WORK INSTRUCTIONS:
Exactly as written, reproduce the lines from the one that contains "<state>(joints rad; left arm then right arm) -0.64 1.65" through the end of the records.
================================
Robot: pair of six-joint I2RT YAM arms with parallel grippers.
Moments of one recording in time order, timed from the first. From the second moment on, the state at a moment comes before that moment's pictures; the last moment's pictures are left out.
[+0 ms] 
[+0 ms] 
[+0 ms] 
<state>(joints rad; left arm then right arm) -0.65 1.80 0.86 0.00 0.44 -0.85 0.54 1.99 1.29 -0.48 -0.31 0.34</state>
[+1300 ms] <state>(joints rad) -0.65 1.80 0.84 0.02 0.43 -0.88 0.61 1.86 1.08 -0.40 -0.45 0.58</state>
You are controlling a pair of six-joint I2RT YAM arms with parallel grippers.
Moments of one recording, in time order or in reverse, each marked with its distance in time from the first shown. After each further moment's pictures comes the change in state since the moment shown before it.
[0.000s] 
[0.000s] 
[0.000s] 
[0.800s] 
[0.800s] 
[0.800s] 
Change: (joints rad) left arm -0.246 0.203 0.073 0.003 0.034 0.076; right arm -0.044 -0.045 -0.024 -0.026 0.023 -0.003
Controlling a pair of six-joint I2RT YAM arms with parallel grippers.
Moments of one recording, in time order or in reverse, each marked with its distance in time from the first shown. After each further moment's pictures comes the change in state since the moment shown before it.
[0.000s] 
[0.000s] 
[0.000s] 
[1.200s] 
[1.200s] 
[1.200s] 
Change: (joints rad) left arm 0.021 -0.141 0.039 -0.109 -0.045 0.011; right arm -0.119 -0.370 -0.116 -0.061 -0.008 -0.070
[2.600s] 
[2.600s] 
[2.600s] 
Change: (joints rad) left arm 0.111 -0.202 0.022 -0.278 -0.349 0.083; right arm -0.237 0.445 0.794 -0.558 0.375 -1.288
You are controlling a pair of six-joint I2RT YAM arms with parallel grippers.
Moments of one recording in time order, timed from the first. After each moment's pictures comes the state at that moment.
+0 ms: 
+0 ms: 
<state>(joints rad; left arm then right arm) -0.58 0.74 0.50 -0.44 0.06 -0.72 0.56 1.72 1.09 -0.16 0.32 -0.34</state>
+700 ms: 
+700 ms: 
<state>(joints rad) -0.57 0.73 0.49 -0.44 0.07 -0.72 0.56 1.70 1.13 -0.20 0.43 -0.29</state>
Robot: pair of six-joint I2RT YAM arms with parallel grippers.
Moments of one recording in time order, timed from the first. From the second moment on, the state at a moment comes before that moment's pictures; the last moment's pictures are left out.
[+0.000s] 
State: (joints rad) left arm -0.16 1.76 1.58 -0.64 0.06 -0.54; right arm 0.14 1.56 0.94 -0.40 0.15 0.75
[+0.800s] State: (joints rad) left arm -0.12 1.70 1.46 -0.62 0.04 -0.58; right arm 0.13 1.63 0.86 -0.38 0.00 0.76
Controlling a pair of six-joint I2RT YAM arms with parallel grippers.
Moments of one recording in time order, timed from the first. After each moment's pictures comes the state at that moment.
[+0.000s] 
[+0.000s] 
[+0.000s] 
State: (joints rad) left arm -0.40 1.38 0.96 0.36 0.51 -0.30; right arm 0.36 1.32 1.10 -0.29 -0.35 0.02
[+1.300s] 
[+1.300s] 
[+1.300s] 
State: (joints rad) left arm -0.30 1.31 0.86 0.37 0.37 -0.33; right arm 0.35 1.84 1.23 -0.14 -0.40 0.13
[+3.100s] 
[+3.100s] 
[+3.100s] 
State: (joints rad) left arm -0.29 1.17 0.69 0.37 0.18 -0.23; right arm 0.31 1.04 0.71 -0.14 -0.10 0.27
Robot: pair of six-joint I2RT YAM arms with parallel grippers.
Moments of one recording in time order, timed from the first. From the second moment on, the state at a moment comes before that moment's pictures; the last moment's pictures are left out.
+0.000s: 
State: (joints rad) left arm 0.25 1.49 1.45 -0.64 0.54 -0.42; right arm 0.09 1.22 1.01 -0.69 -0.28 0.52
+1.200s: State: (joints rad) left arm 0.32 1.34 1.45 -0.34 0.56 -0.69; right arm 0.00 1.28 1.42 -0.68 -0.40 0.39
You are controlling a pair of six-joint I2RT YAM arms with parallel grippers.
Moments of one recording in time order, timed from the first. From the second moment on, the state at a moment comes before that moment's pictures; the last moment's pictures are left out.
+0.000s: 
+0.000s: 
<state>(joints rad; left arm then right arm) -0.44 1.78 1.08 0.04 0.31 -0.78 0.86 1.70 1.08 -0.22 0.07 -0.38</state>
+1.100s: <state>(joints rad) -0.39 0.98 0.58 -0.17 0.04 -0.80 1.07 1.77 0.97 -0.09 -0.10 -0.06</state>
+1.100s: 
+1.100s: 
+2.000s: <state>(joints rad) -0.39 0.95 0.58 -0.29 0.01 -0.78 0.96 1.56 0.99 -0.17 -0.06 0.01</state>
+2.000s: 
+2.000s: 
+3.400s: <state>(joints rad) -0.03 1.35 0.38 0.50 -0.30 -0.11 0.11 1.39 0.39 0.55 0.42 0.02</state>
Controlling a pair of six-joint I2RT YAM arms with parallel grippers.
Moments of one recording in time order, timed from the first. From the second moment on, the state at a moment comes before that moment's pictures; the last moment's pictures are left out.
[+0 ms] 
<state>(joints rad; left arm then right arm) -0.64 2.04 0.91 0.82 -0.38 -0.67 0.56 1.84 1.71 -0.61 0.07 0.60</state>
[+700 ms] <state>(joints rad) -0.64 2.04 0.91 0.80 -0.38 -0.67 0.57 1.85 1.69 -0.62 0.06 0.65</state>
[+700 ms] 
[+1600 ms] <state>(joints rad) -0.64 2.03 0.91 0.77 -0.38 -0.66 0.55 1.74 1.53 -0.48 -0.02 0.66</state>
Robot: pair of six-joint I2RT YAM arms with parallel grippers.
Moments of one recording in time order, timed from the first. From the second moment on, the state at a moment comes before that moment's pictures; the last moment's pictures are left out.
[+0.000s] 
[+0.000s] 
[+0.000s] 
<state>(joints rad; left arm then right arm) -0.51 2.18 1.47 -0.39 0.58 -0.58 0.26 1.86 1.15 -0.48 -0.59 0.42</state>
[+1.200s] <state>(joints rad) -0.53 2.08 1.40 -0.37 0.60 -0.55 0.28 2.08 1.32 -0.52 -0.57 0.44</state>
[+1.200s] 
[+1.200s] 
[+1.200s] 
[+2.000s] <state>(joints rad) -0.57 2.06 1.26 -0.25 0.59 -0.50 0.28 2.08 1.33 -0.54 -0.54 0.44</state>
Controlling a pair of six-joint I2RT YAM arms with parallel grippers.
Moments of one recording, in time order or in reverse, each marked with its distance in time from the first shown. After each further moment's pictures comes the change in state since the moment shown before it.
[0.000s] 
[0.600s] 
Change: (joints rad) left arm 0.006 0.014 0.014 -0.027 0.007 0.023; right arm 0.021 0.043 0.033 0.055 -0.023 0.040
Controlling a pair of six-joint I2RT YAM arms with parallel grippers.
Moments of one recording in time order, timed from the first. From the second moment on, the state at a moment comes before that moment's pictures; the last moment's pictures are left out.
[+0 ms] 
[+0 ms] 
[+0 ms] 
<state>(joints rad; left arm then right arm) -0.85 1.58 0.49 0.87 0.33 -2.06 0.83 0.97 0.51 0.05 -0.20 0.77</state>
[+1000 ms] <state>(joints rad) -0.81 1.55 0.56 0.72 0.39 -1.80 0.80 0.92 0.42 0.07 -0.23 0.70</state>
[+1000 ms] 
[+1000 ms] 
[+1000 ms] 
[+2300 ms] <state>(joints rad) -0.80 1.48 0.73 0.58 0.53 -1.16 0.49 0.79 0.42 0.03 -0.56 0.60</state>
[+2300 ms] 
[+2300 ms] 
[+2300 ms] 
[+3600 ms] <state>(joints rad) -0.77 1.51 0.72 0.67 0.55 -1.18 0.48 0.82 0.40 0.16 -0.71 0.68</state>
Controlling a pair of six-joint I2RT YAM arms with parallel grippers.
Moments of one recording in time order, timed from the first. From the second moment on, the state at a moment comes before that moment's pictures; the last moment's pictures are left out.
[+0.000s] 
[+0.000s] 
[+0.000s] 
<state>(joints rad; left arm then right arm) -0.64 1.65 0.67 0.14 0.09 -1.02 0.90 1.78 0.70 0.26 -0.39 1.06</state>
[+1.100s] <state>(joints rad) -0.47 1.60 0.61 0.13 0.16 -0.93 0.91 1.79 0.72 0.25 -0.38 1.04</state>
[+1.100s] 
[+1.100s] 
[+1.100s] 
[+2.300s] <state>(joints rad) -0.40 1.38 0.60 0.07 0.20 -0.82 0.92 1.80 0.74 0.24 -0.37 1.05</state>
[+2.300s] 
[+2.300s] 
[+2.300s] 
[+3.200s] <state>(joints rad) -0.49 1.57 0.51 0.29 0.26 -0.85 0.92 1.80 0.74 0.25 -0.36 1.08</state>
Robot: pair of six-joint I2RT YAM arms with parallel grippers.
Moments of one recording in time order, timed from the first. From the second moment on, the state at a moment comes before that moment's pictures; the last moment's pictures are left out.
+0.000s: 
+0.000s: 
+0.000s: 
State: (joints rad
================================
RESULT OF THE TASK:
<state>(joints rad; left arm then right arm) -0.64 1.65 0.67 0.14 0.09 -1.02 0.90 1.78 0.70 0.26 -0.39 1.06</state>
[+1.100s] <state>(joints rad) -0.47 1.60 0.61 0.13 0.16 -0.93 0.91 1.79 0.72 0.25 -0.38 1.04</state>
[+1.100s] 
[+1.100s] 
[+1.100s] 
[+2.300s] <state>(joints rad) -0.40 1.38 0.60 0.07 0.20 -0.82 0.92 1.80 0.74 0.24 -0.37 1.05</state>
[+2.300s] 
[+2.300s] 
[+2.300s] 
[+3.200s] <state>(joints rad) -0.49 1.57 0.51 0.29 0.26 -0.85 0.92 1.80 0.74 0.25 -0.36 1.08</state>
Robot: pair of six-joint I2RT YAM arms with parallel grippers.
Moments of one recording in time order, timed from the first. From the second moment on, the state at a moment comes before that moment's pictures; the last moment's pictures are left out.
+0.000s: 
+0.000s: 
+0.000s: 
State: (joints rad

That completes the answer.